Every gift, every job, every ability, every breath, every muscle, every brain synapse is a gift from Him.  But somehow we've masked the true Creator and boasted, "Look at me!"

This whole vent is a little like a Psalm to me, starting off with a whine and complaint and ending with a little perspective.  I know most of my thoughts revolve around me, myself, and I.  I often feel weary as a parent; perhaps He does too (just not in the same human co-dependent way we do).  Whatever I endure as a parent, He endures more.

I was reading Psalm 106 last night and I was struck again by God's unfailing love and over-extending mercy. It's remarkable! Despite all the times I just don't get it, won't listen, keep asking why, and outright defy Him, He longs to show me mercy.  He longs to draw me close in love.
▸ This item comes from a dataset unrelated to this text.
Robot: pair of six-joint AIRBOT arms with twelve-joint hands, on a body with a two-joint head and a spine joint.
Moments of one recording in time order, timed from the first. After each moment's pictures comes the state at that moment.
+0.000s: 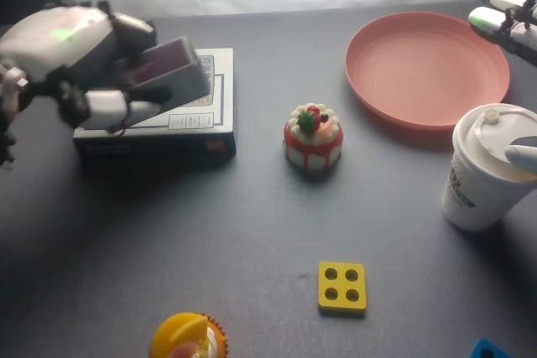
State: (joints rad) left arm 0.77 -0.95 1.38 -0.22 -0.70 0.79; right arm -0.97 -0.60 0.74 0.21 0.88 -1.36
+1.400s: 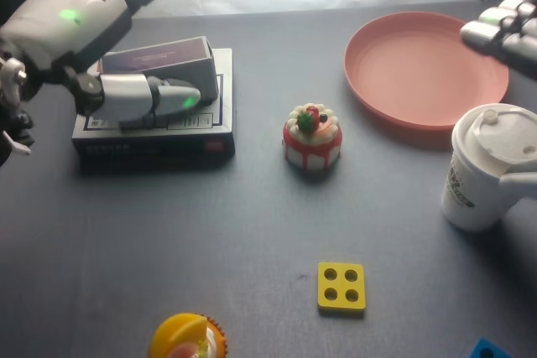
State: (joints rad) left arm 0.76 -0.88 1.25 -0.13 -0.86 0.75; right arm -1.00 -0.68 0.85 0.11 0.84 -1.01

Many times he delivered them,
    but they were bent on rebellion
    and they wasted away in their sin.
44 Yet he took note of their distress
    when he heard their cry;
45 for their sake he remembered his covenant
    and out of his great love he relented.
46 He caused all who held them captive
    to show them mercy.
47 Save us, Lord our God,
    and gather us from the nations,
that we may give thanks to your holy name
    and glory in your praise.
48 Praise be to the Lord, the God of Israel,
    from everlasting to everlasting.
Let all the people say, “Amen!”
Praise the Lord.
(Psalm 106)

So when I feel exasperated by a child's flippant "sorry" and wonder will they ever care? I can come back to my heart and marvel at His forgiveness and love that goes on and on... without fatigue. And as my children look to me for their needs, so do I need to look to Him for all strength, wisdom and courage.  I can't do it on my own, nor does He expect me too.  And as I really ingrain that truth in my attitude, I hope to impart it to my kids.  "See, Mommy needs Jesus too.  I can't be good without Him."  Without Him, I'm not enough.